**What to work on:**
Say how many lines in the material below hold the word "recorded", and say nothing else.

**Extracted entries:**

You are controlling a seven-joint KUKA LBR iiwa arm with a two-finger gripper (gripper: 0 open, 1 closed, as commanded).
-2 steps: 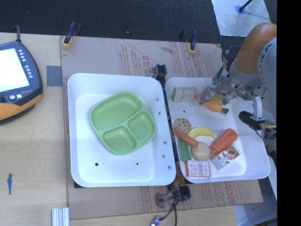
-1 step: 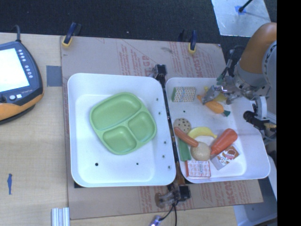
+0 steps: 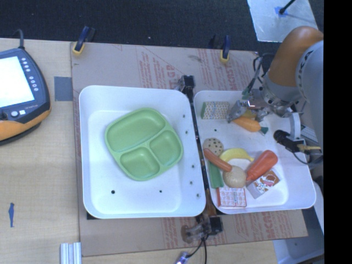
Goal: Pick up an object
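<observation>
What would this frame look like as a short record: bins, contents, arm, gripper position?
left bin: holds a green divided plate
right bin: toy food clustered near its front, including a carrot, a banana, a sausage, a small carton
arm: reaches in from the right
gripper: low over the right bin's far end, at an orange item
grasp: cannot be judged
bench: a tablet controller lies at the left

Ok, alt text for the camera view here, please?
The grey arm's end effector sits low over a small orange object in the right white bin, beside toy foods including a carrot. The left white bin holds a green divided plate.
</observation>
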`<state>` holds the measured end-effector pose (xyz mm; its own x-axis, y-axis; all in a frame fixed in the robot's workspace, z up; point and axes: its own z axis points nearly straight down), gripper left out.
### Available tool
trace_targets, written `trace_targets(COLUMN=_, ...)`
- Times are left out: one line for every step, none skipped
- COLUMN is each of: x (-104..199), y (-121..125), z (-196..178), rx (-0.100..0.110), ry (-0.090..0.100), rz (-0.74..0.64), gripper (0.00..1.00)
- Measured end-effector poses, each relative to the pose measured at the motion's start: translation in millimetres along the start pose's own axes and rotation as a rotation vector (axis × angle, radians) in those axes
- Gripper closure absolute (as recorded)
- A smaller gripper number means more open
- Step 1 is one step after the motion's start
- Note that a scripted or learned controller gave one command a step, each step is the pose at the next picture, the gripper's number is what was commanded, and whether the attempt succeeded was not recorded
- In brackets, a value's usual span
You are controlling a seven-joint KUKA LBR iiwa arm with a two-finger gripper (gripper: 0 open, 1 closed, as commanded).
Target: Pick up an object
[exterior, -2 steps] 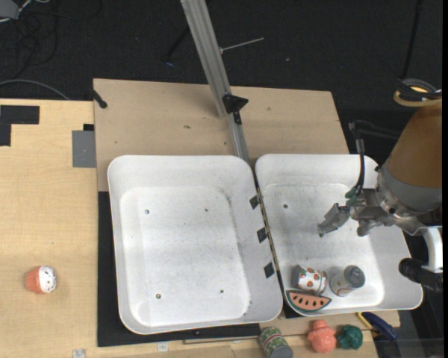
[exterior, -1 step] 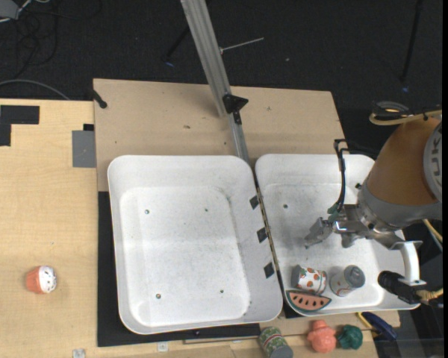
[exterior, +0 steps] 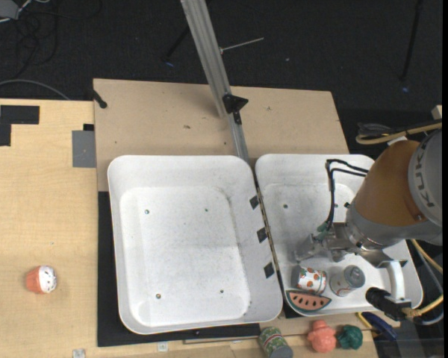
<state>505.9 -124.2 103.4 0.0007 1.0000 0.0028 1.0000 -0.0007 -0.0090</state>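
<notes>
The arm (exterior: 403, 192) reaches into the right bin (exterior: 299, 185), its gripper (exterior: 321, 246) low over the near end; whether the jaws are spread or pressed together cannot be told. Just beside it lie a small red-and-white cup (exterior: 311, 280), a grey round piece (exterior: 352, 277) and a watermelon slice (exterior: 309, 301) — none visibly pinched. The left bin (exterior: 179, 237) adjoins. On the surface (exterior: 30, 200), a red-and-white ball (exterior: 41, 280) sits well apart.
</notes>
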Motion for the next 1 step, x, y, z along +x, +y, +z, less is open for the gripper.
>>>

**Result:**
2